Capital Markets Authority She concluded her investigations Microsoft Azure partnered with French AI startup Mistral in May, which included the tech giant taking a minority stake in exchange for hosting all of Mistral’s LLM software on Azure. It was determined that the deal would not significantly reduce competition or harm consumers.

Why is the Capital Markets Authority investigating big technology companies?

Big tech companies are rapidly investing in emerging AI startups in order to gain early control and benefit from the AI ​​boom. Notably, this can be seen through partnerships such as Microsoft and OpenAI, NVIDIA Inflection AIand Google and Anthropy.

However, such collaborations can lead to market dominance, making it more difficult for other independent companies to obtain financing, attract talent, or compete with advanced technology and access to larger players.

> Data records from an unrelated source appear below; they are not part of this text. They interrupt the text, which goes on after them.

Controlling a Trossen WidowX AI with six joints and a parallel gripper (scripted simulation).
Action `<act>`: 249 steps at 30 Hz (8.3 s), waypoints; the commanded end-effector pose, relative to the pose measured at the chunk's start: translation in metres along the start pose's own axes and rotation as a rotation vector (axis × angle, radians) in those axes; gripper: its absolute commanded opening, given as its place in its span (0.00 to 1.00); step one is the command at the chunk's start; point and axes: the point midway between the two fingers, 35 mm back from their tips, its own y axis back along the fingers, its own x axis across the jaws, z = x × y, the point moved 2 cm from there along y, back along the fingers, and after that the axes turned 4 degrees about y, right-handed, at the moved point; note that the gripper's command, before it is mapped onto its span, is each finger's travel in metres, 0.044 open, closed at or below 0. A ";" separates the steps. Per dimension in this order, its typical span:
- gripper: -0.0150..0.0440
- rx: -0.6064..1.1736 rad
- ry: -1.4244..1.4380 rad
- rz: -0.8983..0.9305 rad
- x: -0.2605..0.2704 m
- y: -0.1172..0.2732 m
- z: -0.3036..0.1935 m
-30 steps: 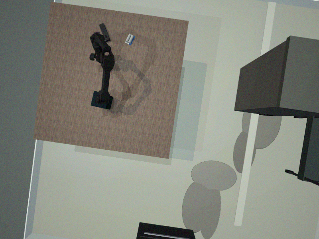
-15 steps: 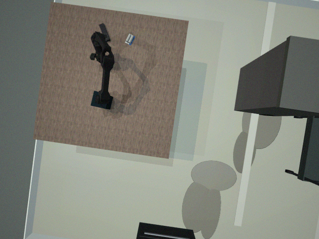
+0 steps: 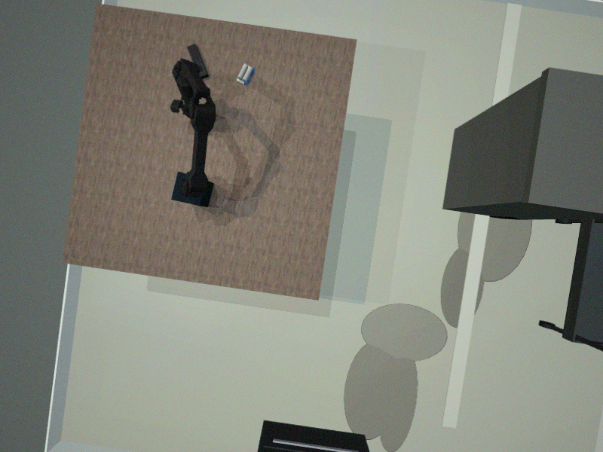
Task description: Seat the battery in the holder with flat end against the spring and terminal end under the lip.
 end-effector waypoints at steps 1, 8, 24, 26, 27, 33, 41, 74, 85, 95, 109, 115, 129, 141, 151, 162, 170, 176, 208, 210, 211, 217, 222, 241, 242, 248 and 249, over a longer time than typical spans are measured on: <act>0.38 0.002 -0.003 0.002 0.001 0.000 0.002; 0.38 0.002 -0.003 0.002 0.000 0.001 0.005; 0.38 0.004 -0.002 0.001 0.000 0.004 0.011; 0.38 0.004 -0.002 0.002 0.000 0.004 0.011; 0.38 0.004 -0.002 0.002 0.000 0.004 0.012; 0.38 0.001 -0.001 0.002 0.000 0.006 0.014; 0.38 -0.004 -0.001 0.004 -0.001 0.008 0.018; 0.38 -0.113 0.010 0.014 0.003 0.004 0.020; 0.38 -0.151 0.013 0.016 0.003 0.002 0.020; 0.38 -0.184 0.015 0.017 0.004 0.001 0.020; 0.38 -0.230 0.018 0.018 0.004 -0.002 0.018; 0.38 -0.249 0.018 0.018 0.004 -0.003 0.017; 0.38 -0.291 0.020 0.018 0.003 -0.005 0.015; 0.38 -0.327 0.021 0.018 0.002 -0.008 0.012; 0.38 -0.358 0.022 0.019 0.001 -0.010 0.009; 0.38 -0.394 0.022 0.019 0.000 -0.012 0.006; 0.38 -0.420 0.023 0.020 -0.001 -0.013 0.004; 0.38 -0.425 0.023 0.021 -0.001 -0.014 0.003; 0.38 -0.445 0.026 0.027 -0.001 -0.021 -0.010; 0.38 -0.445 0.026 0.027 -0.001 -0.021 -0.010; 0.38 -0.445 0.026 0.027 -0.001 -0.021 -0.010; 0.52 -0.445 0.026 0.027 -0.001 -0.021 -0.010; 0.56 -0.446 0.025 0.028 -0.001 -0.018 -0.011; 1.00 -0.447 0.024 0.033 0.006 0.057 -0.052; 1.00 -0.447 0.024 0.033 0.007 0.057 -0.052; 1.00 -0.447 0.024 0.033 0.007 0.057 -0.052; 1.00 -0.447 0.024 0.033 0.007 0.057 -0.052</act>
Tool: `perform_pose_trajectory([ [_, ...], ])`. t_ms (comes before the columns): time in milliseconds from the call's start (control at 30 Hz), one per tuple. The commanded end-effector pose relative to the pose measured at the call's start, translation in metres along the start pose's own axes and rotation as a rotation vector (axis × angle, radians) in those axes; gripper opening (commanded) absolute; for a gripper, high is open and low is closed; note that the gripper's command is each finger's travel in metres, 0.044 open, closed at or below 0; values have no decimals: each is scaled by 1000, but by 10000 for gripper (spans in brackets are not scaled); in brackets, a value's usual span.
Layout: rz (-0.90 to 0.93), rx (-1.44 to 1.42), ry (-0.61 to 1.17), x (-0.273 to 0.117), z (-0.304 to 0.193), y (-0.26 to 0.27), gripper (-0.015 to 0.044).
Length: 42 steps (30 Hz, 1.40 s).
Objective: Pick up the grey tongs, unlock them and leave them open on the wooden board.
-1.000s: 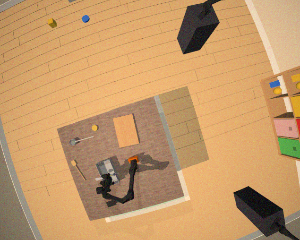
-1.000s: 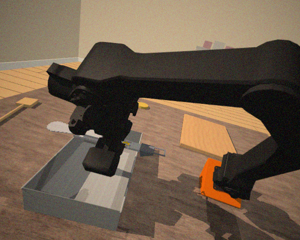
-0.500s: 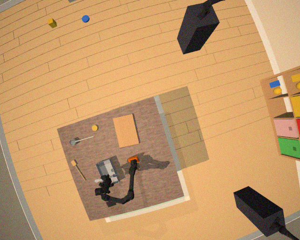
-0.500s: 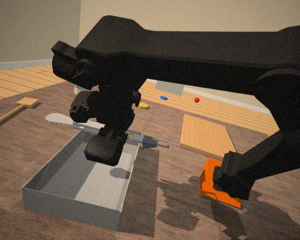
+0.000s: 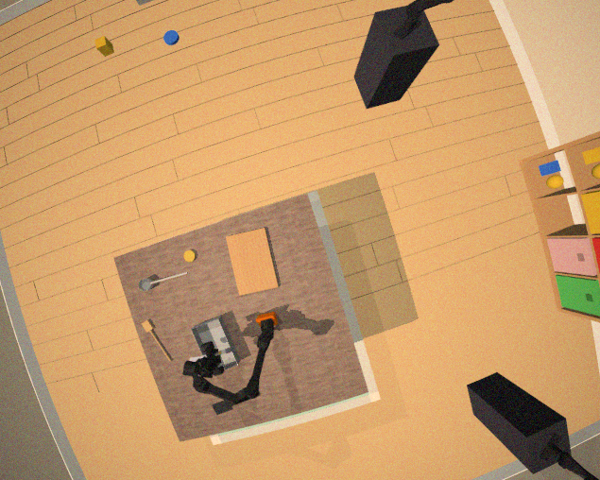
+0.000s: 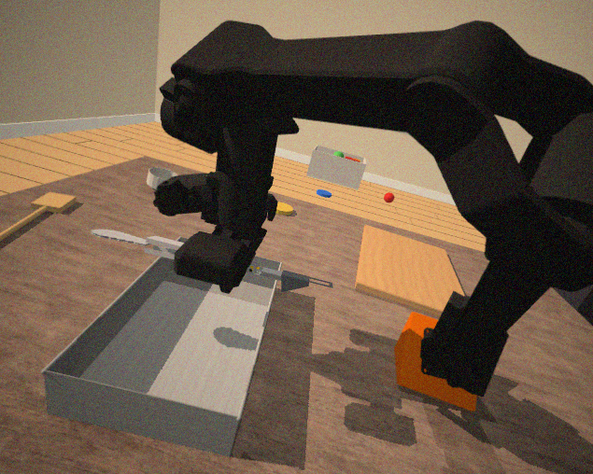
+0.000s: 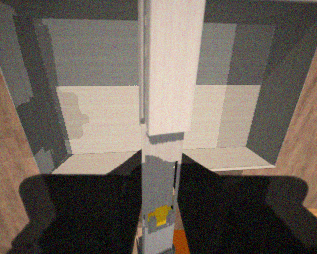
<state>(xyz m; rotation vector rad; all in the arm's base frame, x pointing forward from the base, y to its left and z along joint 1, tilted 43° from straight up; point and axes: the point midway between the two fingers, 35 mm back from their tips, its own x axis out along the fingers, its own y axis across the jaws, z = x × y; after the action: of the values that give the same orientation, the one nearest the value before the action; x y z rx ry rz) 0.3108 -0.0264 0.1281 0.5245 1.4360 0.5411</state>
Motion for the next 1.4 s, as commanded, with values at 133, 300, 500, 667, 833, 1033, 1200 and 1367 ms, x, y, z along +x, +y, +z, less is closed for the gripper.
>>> perform_pose_trajectory([
  [133, 53, -3, -27, -5, 4, -1, -150],
  [300, 48, -5, -17, -2, 3, -2, -150],
  [500, 34, -69, -21, -7, 7, -31, -150],
  [667, 21, -150, -25, -12, 10, -64, -150],
  [833, 11, -231, -26, -16, 9, -99, -150],
  [1033, 2, -327, -26, -20, 3, -141, -150],
  [1200, 1, -411, -25, -23, -5, -175, -150],
  [1367, 3, -494, -25, -24, -17, -208, -150],
])
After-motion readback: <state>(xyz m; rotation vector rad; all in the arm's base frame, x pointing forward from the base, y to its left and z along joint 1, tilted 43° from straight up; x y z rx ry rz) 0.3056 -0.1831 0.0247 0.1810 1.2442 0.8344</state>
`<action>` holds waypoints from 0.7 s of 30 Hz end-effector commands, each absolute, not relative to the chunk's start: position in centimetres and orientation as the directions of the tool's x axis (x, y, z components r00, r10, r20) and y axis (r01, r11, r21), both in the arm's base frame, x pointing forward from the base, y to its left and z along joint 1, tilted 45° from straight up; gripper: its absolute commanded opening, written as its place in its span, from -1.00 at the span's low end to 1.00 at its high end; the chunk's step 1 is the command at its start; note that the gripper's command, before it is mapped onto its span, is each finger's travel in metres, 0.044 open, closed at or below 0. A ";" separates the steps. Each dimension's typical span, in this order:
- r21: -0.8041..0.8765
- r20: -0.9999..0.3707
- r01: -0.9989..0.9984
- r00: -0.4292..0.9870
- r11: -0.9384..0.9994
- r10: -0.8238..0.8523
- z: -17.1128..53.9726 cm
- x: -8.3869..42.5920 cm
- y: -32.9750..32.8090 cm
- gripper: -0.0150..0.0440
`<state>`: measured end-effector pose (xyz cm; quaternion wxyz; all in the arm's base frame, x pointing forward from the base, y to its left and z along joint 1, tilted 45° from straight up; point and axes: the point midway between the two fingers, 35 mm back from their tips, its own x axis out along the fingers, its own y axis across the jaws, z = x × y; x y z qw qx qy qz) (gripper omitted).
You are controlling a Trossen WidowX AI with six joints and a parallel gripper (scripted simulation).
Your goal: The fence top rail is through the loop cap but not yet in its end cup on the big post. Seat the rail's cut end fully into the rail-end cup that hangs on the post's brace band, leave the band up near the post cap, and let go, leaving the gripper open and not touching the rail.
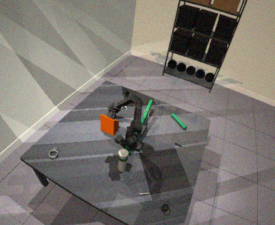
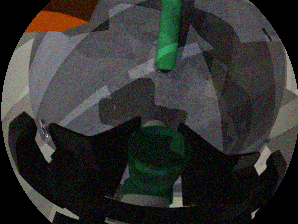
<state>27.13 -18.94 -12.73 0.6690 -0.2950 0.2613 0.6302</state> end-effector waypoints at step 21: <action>-0.074 -0.721 -0.997 0.070 0.024 0.689 -12.7 27.0 -18.9 0.22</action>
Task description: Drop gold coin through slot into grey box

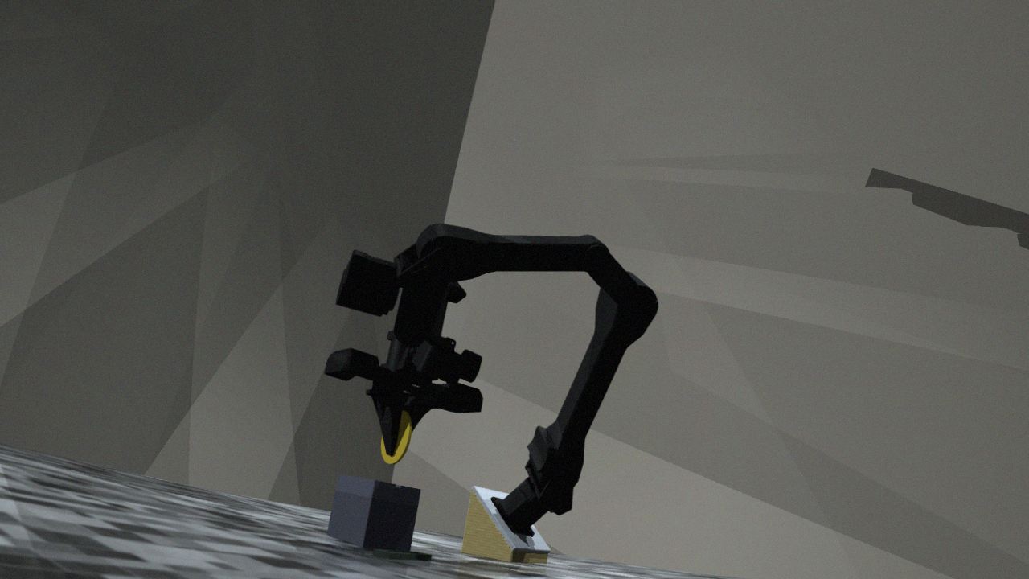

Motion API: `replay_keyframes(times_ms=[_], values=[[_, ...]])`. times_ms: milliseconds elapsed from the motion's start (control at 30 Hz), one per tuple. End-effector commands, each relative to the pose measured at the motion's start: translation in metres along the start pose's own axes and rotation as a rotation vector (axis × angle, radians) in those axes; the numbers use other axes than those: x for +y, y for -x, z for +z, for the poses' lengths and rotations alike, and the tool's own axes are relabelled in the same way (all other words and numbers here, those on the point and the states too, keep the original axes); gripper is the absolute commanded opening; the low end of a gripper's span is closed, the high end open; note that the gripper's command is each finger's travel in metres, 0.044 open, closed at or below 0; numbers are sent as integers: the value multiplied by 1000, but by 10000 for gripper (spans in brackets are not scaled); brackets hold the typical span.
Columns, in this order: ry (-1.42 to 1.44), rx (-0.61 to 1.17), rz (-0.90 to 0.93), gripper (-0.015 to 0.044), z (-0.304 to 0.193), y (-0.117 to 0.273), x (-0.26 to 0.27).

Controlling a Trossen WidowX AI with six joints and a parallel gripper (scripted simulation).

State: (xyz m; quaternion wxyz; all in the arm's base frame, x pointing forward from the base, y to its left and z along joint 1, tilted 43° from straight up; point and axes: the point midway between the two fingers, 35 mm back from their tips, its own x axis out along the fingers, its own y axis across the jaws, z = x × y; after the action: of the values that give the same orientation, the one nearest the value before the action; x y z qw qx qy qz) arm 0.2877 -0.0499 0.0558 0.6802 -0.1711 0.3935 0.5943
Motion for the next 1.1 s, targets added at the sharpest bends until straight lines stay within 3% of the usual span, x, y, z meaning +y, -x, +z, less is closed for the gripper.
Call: replay_keyframes(times_ms=[0, 333, 1067], values=[[0, 1, 1, 0, -13, -1, 1], [1, -2, 3, 0, -36, -2, 7], [1, -3, 2, 0, -35, -2, 7]])
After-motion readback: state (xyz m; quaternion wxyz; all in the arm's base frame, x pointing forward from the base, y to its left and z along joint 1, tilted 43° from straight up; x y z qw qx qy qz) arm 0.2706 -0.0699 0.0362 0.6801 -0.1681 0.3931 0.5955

Complete mergers and acquisitions often trigger extensive regulatory scrutiny and potential antitrust proceedings for this reason, which can delay or impede proceedings. To avoid this situation, big tech companies instead make strategic investments in promising startups and hire their best talent, allowing them to gain influence and access to innovative technologies unchecked.

In an April report on How the CMA views the foundational models of AIThe CMA said: “Without fair, open and effective competition and strong consumer protection, underpinned by these principles, we see a real risk that the full potential of organizations or individuals to use AI to innovate and disrupt will not be realized, and its benefits will not be widely shared across the world.” the society.

“That is why we have established fundamental principles that we consider crucial to protecting those circumstances. It is essential that competition agencies work with market participants and other interested stakeholders to shape these positive outcomes.”

SEE: Delaying UK AI deployment by five years could cost economy more than £150bn, according to Microsoft report

The CMA is looking to identify “relevant merger status(s)” that would allow big tech companies to “protect themselves from competition” in the UK. It says “a range of different types of transactions and arrangements” could represent a suitable merger with the UK. Provisions Corporations Law 2002.

The draft Digital Markets, Competition and Consumer Law passed in May also “anticipates new powers for the Capital Markets Authority.” According to the April report, the CMA is able to “enforce the consumer protection law against violating companies” and impose non-compliance penalties of up to 10% of a company’s total sales worldwide.

“We stand ready to use these new powers to raise standards in the market and, if necessary, to deal with companies that do not adhere to the rules through enforcement action,” she added.

Furthermore, in July the CMA issued a joint statement with the European Commission, the US Department of Justice, and the US Federal Trade Commission, in which they committed to studying whether the AI ​​industry allows for sufficient competition.